Londra endişe veren olaylara sahne oldu!..
Bir zanlının polis tarafından öldürülmesini protesto eden 500 kişilik grup polis araçlarını ve otobüsleri yaktı, birçok dükkanı yağmaladı...
İngiltere'nin başkenti Londra'nın kuzeyinde bulunan Tottenham
semtinde geçtiğimiz perşembe akşamı polis, çete üyesi olduğundan
şüphelendiği 29 yaşındaki Mark Duggan'ın yolcu olarak bulunduğu
otomobili durdurdu. Henüz belirlenemeyen bir nedenle Duggan ile
polis arasında çatışma çıktı. Dört çocuk babası Mark Duggan
çatışmada yaşamını yitirirken, bir polis de yaralandı. Ancak olay
genellikle Afrika kökenlilerin yoğun olarak yaşadığı semtte, Duggan
silahını yere bıraktığı halde vurulduğu şeklinde dilden dile
yayıldı.
Bunun üzerine cuma günü sokakta toplanan yaklaşık 300 kişilik grup
"adalet isteriz" sloganı attı. Polis noktasına doğru yönelen grubun
sayısı da bir anda artarak 500 kişiye ulaştı. Toplum polislerinin
engel olmak istediği gruptakiler, iki polis arabasını ateşe verdi.
Daha sonra bir otobüs yine bu grup tarafından yakıldı. Olaylar
kontrolden çıkarken, gruptakiler dükkanları yağmalamaya başladı.
Yanan arabalar ve kırılmış işyeri camları sokaklarda korkunç
görüntülerin oluşmasına neden oldu.
PATATES KIZARTTILAR
Bölgede bulunan bir kuyumcu dükkanı tamamen yağmalandı. Ellerinde
değerli takılar olan protestocular, polise ve çevredeki
gazetecilere saldırmayı sürdürdü.
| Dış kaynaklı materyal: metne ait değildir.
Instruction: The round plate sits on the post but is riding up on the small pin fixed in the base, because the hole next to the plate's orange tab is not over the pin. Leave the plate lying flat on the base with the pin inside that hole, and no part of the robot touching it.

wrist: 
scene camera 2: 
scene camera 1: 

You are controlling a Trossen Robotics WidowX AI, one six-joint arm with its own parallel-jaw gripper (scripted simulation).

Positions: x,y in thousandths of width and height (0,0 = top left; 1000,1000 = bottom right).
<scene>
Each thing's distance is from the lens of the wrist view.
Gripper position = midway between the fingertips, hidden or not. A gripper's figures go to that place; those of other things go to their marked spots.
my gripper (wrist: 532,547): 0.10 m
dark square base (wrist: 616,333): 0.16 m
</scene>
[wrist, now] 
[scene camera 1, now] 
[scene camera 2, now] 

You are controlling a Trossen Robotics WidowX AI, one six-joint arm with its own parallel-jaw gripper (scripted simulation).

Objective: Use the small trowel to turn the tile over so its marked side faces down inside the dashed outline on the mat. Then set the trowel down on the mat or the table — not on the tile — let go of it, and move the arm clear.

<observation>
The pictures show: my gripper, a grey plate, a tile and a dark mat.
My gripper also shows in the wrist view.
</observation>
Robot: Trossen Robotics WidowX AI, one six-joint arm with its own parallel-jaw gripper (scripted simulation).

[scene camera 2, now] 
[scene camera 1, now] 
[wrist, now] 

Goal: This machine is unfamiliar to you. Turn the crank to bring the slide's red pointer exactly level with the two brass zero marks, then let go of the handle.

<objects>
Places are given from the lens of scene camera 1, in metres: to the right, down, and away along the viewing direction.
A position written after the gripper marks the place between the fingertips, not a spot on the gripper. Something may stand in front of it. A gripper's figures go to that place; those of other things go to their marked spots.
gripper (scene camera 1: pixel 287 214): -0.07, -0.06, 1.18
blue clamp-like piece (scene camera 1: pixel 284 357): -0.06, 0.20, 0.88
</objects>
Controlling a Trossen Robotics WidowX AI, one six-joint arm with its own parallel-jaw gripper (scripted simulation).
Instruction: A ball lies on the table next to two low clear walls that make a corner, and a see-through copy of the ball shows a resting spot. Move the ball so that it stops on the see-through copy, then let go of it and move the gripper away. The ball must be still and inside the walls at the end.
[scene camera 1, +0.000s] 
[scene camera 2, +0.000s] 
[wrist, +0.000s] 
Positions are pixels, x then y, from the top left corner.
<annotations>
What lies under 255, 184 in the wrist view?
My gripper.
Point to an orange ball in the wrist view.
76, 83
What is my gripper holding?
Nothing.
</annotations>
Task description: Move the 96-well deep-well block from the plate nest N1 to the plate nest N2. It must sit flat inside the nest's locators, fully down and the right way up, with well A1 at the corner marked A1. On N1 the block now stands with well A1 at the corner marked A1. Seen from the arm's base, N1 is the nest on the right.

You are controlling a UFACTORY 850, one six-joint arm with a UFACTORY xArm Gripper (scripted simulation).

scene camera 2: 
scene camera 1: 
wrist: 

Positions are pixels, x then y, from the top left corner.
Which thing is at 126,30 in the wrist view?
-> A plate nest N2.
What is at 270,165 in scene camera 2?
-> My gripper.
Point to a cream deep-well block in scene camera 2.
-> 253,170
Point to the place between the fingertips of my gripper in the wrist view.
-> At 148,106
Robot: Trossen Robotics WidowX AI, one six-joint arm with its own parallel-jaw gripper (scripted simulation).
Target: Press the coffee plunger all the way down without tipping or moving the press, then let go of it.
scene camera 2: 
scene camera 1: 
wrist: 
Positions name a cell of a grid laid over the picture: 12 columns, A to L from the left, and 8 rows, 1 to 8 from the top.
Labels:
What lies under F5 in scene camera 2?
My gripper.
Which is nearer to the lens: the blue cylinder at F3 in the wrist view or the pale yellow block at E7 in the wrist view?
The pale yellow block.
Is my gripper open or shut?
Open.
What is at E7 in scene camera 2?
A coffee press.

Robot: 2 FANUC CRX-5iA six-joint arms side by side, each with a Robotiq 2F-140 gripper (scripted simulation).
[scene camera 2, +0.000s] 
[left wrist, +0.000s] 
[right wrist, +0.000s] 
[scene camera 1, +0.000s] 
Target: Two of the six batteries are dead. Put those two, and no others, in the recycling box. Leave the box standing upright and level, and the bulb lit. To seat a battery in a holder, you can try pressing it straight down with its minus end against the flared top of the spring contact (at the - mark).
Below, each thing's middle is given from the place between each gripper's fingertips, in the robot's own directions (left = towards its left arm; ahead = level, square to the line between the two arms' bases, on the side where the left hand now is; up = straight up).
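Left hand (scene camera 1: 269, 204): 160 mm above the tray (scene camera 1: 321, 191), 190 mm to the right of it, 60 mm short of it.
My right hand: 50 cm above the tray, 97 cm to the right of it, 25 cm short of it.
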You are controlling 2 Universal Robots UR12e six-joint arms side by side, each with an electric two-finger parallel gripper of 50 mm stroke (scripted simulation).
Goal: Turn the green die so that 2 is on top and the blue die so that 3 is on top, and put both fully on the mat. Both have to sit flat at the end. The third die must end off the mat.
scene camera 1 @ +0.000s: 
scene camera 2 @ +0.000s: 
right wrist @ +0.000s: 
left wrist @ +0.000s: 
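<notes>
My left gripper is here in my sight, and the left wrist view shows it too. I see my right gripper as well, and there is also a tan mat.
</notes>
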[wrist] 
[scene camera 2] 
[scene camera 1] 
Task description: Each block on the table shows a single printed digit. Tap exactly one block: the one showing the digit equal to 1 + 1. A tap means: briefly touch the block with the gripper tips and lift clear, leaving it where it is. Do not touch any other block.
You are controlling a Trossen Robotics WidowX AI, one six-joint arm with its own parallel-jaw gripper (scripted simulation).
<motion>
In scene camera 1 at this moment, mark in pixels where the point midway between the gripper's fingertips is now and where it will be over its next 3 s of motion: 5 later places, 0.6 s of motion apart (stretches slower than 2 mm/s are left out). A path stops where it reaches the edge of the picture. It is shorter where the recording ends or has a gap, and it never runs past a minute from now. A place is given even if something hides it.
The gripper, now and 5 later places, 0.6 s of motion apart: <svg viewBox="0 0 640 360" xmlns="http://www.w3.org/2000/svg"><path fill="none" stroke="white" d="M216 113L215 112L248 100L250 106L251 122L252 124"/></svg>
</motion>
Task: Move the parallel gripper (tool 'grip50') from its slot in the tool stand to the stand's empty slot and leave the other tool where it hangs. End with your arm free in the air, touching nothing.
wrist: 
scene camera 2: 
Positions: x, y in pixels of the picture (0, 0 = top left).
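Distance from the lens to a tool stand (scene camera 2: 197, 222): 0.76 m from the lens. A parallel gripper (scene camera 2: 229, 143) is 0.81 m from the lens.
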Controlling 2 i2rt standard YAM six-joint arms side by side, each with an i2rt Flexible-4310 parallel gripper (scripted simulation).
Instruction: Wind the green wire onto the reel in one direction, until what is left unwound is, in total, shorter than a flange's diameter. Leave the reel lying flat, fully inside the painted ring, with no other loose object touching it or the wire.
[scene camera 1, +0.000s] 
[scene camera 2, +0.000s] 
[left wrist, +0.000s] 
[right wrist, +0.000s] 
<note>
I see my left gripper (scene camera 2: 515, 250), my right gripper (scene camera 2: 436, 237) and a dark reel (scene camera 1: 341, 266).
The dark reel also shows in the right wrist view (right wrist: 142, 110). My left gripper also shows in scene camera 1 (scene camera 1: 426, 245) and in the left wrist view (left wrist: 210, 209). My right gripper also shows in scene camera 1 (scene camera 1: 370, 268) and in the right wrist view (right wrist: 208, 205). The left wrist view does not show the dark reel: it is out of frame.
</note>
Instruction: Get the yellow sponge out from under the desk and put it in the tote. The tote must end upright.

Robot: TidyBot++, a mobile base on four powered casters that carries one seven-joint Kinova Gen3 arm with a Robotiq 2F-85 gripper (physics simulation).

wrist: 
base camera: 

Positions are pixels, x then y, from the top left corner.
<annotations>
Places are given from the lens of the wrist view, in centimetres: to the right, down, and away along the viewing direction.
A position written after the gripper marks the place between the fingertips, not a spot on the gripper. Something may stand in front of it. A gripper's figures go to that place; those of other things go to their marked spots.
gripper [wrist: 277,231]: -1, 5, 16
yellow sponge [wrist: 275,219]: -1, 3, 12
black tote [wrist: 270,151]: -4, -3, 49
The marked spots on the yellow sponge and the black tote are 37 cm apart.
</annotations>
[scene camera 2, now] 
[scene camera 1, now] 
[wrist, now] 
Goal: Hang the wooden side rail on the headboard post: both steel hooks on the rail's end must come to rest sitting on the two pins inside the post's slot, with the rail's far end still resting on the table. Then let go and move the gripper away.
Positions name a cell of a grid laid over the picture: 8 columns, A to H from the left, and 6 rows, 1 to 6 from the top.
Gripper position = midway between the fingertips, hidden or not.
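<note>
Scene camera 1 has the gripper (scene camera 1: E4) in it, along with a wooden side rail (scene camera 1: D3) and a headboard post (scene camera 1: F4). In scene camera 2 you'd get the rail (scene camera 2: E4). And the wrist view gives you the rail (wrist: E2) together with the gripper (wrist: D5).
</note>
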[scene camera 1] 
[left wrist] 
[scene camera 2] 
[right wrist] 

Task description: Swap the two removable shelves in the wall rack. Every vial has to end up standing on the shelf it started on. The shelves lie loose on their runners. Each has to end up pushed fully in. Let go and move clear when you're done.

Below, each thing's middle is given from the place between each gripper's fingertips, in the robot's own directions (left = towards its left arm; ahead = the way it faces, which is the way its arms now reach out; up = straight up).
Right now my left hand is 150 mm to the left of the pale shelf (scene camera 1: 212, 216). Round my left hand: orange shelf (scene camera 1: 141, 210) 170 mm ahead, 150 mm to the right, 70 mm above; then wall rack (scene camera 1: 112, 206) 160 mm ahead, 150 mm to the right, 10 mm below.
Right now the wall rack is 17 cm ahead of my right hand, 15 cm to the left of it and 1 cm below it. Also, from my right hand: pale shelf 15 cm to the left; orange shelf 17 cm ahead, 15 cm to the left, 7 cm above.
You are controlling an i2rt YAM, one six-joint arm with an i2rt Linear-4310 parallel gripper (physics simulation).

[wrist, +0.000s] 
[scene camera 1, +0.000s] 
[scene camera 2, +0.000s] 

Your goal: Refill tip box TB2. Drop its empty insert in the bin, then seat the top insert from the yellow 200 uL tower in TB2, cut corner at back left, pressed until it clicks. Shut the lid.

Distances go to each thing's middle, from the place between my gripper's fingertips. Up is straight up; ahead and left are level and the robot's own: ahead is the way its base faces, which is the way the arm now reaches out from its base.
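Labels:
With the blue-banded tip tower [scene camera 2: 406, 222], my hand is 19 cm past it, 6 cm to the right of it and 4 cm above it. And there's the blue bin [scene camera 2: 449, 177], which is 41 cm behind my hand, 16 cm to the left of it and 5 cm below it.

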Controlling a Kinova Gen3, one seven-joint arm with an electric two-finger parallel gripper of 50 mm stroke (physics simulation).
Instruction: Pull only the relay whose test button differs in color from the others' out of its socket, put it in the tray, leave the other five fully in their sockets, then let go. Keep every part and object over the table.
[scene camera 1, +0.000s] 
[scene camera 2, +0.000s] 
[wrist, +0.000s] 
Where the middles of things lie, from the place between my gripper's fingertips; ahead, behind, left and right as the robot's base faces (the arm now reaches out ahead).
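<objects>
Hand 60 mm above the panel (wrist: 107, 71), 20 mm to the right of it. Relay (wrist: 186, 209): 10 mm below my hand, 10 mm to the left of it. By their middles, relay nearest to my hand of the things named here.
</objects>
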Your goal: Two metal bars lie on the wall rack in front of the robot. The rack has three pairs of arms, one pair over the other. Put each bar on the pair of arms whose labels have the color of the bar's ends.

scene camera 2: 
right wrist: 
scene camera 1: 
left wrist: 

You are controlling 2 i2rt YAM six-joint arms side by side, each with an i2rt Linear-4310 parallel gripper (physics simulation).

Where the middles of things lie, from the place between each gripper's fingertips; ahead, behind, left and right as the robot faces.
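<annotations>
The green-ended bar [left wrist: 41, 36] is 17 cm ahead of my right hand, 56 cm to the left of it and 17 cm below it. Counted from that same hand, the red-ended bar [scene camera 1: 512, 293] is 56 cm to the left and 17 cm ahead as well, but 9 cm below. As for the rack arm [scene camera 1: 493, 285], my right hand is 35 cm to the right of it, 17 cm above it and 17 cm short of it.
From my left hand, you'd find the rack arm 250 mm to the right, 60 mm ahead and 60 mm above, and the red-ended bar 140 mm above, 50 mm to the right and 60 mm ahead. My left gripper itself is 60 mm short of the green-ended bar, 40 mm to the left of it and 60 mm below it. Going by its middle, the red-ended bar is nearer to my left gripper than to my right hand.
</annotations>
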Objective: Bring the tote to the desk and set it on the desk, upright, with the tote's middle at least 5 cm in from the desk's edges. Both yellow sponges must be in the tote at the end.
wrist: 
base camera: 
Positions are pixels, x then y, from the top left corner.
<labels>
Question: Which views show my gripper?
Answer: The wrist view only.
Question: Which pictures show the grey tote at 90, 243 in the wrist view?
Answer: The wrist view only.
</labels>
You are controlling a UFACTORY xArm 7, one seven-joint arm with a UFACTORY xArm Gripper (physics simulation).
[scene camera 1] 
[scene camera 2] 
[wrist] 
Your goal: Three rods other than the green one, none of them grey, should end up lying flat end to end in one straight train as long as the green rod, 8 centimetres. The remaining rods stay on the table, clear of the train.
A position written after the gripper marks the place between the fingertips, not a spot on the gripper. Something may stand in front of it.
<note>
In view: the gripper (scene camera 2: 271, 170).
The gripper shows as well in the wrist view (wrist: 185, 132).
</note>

Sokaktaki yemek salonlarının da
camlarını ve kapılarını kıran kalabalıktakiler, kendileri için
patates kızarttı. Bu arada sokaktaki yanan araba ve otobüs
görüntüleri de sosyal medya sitelerinde dolaşmaya başladı. Polis,
bu görüntülerin internette yayılmasının ardından protestocu grubun
artmasından korkmasına karşın, beklenen olmadı.
Protestoculardan John Blake adlı kişi, polisin Duggan da dahil
birçok kişiyi mahalleden çıkar çıkmaz takip etmeye başladığını öne
sürerek, yaşananların polisin suçu olduğunu söyledi. Duggan'ın
yakını olduğunu belirten 53 yaşındaki Nikki, haksız polis şiddetine
karşı bir şey yapmak için burada olduklarını belirterek, polisin
bölge insanını sürekli izleyerek tahrik ettiğini öne sürdü.